Cheryl Rice had driven up from Kingston, NY & read just one poem, titled simply “Paradise.” 


Laura Ellzey, here from Vermont, read an older piece titled “What River is That?” (while we gathered literally on the bank of the Hudson River), then later in the coda a poem titled “Laura’s Walls” about her work as a painter (of rooms).


Maria Diotte talked briefly about not having written much this past year & a half, read a new poem composed recently outside one night, beginning “The buzz is of the night…” then a meditative chant “Everything is No Thing.” Later, an inspirational quote.

Nancy Klepsch paid homage to our host here among the mushrooms with a poem titled “Kvetsch,” a pastiche of Allen Ginsberg’s “Howl,” about shoppers at the Troy Farmer’s Market picking over the mushrooms. Her coda piece was a chant “The Woman Speaks of the River.”


Kelly Wescott said this was her first time reading in public (i.e., a “virgin”) & began with an inspirational quote (that she got from a book of quotes) then her own, brave, poem “Prison Set Me Free.” Later, in the coda, read a collection of quotes she liked.


At this point we had come to the last of the sign-up sheet & Nancy asked if there was anyone else who wanted to read who hadn’t & lo & behold! there were.


John responded to Kelly’s poem with his own poem written in prison, & shared the companion drawing in stark black & white, the poem a meditation in rhyme about war, hate & peace. Later, in the coda read the famous poem “Invictus” by William Ernest Henley (1849 - 1903).


Tina Mazula also stepped up (& was also a 1st timer) with poem about kneeling & working in her garden.

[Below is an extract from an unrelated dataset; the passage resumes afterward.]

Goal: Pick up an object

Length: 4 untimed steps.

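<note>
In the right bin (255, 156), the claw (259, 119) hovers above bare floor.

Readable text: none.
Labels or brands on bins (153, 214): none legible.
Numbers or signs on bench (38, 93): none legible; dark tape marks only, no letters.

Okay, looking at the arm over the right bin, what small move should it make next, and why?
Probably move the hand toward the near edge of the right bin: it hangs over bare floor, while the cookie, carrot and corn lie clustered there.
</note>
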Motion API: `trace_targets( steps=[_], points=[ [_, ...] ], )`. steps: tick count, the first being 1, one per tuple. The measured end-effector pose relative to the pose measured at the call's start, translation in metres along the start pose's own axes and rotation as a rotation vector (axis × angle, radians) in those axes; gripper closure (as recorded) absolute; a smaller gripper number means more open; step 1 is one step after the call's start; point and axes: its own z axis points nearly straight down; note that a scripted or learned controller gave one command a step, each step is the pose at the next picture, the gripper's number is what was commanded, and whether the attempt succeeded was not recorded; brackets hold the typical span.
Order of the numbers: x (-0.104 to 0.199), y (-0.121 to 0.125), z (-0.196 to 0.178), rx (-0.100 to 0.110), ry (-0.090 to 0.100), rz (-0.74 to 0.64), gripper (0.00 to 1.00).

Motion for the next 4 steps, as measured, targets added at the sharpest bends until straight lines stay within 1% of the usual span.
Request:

Then yet another 1st timer, inspired by the other readers & 1st timers, Avery’s aunt, Sandra Stempel, read a very brief poem — but the important thing was she got up to read it!


The 2nd Sunday @ 2: Poetry + Prose has found a new home among the mushrooms (there’s something symbolic in that!) & we will be back every 2nd Sunday, at Collar City Mushrooms, 333 Second Ave., Troy, NY — on the banks of the mighty Hudson that flows both ways.